**What you have to do**
The expected output is the full data, repeated exactly, without pictures.

**Supplied material**

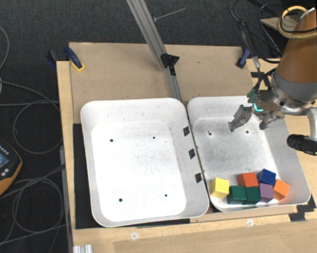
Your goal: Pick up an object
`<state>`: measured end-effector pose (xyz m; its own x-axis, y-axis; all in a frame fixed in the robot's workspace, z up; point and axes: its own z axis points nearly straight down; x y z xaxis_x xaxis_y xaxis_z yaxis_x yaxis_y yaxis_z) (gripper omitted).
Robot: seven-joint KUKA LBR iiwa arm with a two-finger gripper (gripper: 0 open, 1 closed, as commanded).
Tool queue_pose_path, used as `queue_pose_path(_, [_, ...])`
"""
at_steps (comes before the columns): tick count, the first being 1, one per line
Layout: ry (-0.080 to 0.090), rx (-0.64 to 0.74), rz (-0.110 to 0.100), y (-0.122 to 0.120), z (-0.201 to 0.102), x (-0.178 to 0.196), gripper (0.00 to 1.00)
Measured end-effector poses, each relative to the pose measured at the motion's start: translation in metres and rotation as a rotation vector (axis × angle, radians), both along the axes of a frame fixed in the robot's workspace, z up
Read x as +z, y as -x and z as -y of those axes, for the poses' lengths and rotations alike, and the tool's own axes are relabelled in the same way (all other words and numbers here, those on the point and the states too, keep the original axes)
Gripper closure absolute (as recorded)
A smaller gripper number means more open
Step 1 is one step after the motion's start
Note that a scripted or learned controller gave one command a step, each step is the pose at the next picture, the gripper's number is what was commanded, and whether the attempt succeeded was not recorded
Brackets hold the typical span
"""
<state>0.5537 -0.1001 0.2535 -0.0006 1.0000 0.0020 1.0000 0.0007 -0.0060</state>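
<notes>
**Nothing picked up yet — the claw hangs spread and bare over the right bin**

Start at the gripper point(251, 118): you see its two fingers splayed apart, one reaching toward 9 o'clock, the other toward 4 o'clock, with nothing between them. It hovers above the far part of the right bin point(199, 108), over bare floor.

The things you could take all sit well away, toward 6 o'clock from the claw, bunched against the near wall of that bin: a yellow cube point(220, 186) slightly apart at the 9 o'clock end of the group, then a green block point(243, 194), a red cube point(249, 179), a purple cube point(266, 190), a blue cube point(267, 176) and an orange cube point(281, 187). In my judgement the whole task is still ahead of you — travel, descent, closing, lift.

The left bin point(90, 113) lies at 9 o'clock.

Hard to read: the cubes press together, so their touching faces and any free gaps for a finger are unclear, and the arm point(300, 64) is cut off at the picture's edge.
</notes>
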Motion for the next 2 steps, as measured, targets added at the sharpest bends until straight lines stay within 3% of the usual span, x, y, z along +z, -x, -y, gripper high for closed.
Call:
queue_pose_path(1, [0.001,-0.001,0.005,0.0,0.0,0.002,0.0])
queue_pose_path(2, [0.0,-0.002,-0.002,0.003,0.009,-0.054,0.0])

**Response to this exercise**
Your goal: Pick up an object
`<state>`: measured end-effector pose (xyz m; its own x-axis, y-axis; all in a frame fixed in the robot's workspace, z up; point and axes: its own z axis points nearly straight down; x y z xaxis_x xaxis_y xaxis_z yaxis_x yaxis_y yaxis_z) (gripper omitted).
Robot: seven-joint KUKA LBR iiwa arm with a two-finger gripper (gripper: 0 open, 1 closed, as commanded).
Tool queue_pose_path, used as `queue_pose_path(_, [_, ...])`
"""
at_steps (comes before the columns): tick count, the first being 1, one per line
Layout: ry (-0.080 to 0.090), rx (-0.64 to 0.74), rz (-0.110 to 0.100), y (-0.122 to 0.120), z (-0.201 to 0.102), x (-0.178 to 0.196), gripper (0.00 to 1.00)
Measured end-effector poses, each relative to the pose measured at the motion's start: translation in metres and rotation as a rotation vector (axis × angle, radians), both along the axes of a frame fixed in the robot's workspace, z up
Read x as +z, y as -x and z as -y of those axes, for the poses' lengths and rotations alike, and the tool's own axes are relabelled in the same way (all other words and numbers here, those on the point and the states too, keep the original axes)
Gripper closure absolute (as recorded)
A smaller gripper number means more open
Step 1 is one step after the motion's start
Note that a scripted or learned controller gave one command a step, each step is the pose at the next picture, the gripper's number is what was commanded, and whether the attempt succeeded was not recorded
Brackets hold the typical span
"""
<state>0.5537 -0.1001 0.2535 -0.0006 1.0000 0.0020 1.0000 0.0007 -0.0060</state>
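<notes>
**Nothing picked up yet — the claw hangs spread and bare over the right bin**

Start at the gripper point(251, 118): you see its two fingers splayed apart, one reaching toward 9 o'clock, the other toward 4 o'clock, with nothing between them. It hovers above the far part of the right bin point(199, 108), over bare floor.

The things you could take all sit well away, toward 6 o'clock from the claw, bunched against the near wall of that bin: a yellow cube point(220, 186) slightly apart at the 9 o'clock end of the group, then a green block point(243, 194), a red cube point(249, 179), a purple cube point(266, 190), a blue cube point(267, 176) and an orange cube point(281, 187). In my judgement the whole task is still ahead of you — travel, descent, closing, lift.

The left bin point(90, 113) lies at 9 o'clock.

Hard to read: the cubes press together, so their touching faces and any free gaps for a finger are unclear, and the arm point(300, 64) is cut off at the picture's edge.
</notes>
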Motion for the next 2 steps, as measured, targets added at the sharpest bends until straight lines stay within 3% of the usual span, x, y, z along +z, -x, -y, gripper high for closed.
Call:
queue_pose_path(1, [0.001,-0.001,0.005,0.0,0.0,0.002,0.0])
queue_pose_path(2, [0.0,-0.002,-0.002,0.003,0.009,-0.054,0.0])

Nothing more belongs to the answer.